Although “Those Who Remain” doesn’t ape, or aspire to achieve the big time male photojournalist style the reaps paying jobs and prizes, and that Ms. Estes associates with Magnum; I’m not quite seeing how it represents any kind of female or non-western privileged western white male aesthetic. A lot of work I see takes a similar approach, much of mine included. I always suspect the complaints about Magnum and the prize-a-palooza culture are akin to Cure fans complaining about the Garth Brooks’s and Beyonceé’s winning the Grammies. Some visions are more popular than others in every profession.
And regarding all the statistics about representation in the ranks by race and gender, I think Ms. Estes may be falling into the same trap of worshiping Magnum and the other pillars of the white, western, male photojournalism hegemony she criticizes. In my personal experience, which includes a few top level folk and a lot of more mid-level professionals, the idea that getting more women and minorities into the profession is pretty much a universal belief. And although Magnum and VII may have their statistical issues, I see powerful women photo editors at places like the NYT, Washington Post and TNR, as well as scores who are art directors hiring photographers for mid level magazines and newspapers. So the picture is not as bleak as Ms. Estes paints.
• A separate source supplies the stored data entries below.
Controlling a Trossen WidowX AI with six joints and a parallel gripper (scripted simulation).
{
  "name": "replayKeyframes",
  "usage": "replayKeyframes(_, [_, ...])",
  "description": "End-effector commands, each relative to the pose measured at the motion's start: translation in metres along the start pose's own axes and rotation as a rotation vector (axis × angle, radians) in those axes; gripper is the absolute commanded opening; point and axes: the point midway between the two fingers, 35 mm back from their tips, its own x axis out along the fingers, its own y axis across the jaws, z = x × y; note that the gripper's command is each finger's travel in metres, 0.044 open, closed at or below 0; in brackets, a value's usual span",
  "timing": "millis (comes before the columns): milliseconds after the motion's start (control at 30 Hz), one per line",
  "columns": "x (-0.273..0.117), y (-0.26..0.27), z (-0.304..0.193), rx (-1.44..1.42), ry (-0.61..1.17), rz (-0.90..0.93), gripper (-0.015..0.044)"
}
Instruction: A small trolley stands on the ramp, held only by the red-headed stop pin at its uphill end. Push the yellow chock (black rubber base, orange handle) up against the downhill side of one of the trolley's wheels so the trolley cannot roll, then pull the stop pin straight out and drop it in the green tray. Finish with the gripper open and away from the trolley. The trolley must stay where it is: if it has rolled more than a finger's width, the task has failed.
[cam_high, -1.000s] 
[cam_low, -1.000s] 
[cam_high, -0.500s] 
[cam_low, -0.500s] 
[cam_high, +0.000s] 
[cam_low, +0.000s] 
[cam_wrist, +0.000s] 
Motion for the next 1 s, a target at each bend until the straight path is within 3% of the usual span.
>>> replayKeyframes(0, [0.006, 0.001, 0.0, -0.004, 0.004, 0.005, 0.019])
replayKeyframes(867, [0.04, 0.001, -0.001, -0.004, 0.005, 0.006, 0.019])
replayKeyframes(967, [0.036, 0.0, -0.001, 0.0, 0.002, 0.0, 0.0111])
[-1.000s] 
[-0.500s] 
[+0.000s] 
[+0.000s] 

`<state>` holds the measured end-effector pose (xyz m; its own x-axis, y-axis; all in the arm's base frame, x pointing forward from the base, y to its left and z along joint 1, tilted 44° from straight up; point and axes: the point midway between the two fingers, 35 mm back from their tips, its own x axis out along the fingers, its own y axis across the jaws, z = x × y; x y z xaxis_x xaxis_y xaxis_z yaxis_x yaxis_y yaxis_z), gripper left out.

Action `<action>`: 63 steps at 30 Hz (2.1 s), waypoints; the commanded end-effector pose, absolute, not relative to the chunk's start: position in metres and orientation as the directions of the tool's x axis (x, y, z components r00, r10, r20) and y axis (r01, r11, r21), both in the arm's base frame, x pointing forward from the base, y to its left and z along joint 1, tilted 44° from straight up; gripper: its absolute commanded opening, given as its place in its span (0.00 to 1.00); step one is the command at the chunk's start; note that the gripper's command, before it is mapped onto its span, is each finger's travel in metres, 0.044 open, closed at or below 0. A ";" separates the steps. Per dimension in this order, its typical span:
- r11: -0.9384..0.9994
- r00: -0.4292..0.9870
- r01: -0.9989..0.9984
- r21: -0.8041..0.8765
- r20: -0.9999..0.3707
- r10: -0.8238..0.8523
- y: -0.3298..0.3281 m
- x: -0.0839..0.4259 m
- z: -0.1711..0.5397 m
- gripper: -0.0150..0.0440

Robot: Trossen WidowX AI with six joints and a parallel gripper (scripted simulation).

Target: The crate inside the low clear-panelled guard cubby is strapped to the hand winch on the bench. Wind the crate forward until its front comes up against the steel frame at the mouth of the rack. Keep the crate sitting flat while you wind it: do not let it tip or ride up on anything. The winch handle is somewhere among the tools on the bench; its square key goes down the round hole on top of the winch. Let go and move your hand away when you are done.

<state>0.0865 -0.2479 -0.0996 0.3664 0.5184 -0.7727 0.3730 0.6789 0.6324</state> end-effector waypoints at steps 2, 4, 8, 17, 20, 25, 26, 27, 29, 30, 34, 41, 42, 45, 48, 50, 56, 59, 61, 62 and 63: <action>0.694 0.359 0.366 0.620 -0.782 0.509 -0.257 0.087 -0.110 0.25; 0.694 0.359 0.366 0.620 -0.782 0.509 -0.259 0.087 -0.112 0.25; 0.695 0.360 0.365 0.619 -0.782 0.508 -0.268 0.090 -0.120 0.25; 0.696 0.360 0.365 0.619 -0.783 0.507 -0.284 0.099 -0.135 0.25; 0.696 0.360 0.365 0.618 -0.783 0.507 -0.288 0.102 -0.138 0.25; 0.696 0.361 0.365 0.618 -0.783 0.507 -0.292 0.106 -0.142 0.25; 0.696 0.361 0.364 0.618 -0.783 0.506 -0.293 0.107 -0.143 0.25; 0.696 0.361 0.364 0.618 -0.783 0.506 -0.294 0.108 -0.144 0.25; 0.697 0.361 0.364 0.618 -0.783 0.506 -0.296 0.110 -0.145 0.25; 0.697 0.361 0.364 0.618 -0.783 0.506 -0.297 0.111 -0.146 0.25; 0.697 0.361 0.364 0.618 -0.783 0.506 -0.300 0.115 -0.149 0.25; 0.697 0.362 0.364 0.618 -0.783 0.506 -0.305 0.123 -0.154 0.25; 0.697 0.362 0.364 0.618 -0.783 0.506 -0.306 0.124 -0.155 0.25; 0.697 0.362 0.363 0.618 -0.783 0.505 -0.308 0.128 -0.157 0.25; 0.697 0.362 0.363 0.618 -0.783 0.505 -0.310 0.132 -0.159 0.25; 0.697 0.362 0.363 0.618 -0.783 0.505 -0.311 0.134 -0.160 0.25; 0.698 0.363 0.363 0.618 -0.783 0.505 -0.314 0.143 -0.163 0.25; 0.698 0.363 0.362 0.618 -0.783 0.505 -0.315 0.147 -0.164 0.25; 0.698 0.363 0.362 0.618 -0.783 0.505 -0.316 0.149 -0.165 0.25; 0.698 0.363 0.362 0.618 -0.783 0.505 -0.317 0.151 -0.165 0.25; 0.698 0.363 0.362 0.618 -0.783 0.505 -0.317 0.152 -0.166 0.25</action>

And when I am in Africa, I note that Africans are producing just about all the newspapers and magazines in their countries. I note the same thing in South America, Mexico, and Arab countries, and presume it’s true in Asia and pretty much anywhere else. I fear that looking at Magnum and other American and European journalistic institutions and thinking “that’s all that matters in the world” is its own form of colonialist mentality.
And of course the Datta-pocolypse comes up and Ms. Estes writes:
I think that’s very well said, and I couldn’t agree more.
And although I bring up counterpoints, I like the article and appreciate the depth to which she thinks about these things.
How all that relates to her own work? Interesting, but ultimately doesn’t matter. I like the work for its expanded visual perspectives, the quality of the writing, and how the two work together.
I really like the way the old and new photos are mixed up. Thoughtful stuff.
MW
just for the record, Magnum’s last 3 nominees were from Iran (female), Russia (female), India (male)…Yes Magnum was started in France (birthplace of photography) and New York….i doubt we should be somehow punished for it…..the doors of Magnum have been more than open to all religions, cultures and is certainly NOT male oriented…we are scouring the globe constantly for women photographers….black photographers…Chinese photographers etc etc….we must of course START with talented AND in the for the long haul…Magnum is not a contest to win….
the two oldest and most tired discussions in the biz are: (1) is photojournalism dead? (2) why fewer women photographers?….every few years some new writer brings it all up again as if it had never been thought about…..of course that is normal…my best students are almost always women…great stories and then many of them just disappear from the scene..last two winners of EPF were women….i have no idea why many disappear…..when i was in university the big topic was is photoJ dead? ha ha …so funny…..
by the way,the women i know who have made a mark, Mary Ellen Mark, Susan Meiselas, Jodi Cobb, Donna Ferrato, Bieke Deporter etc etc have all gotten in this discussion but AFTER they all had done some significant work…while working , they did not talk or write…..criticism is more accepted IF the person doing the critique has something to lay on the table….
Magnum celebrates it’s 70th anniversary in two weeks hosted by the Museum of Modern Art….blast us to hell if you want, but Magnum did make a mark…
David Alan Harvey
If you had actually read my comment, you would have noted that it was Clary Estes who made that critique of Magnum in the article of hers I linked to. Those pull quotes are hers, not me.
I actually defended you all against the points she makes. Really, it’s right there in the text. You can read it.
Seems you need to work on your reading comprehension skills.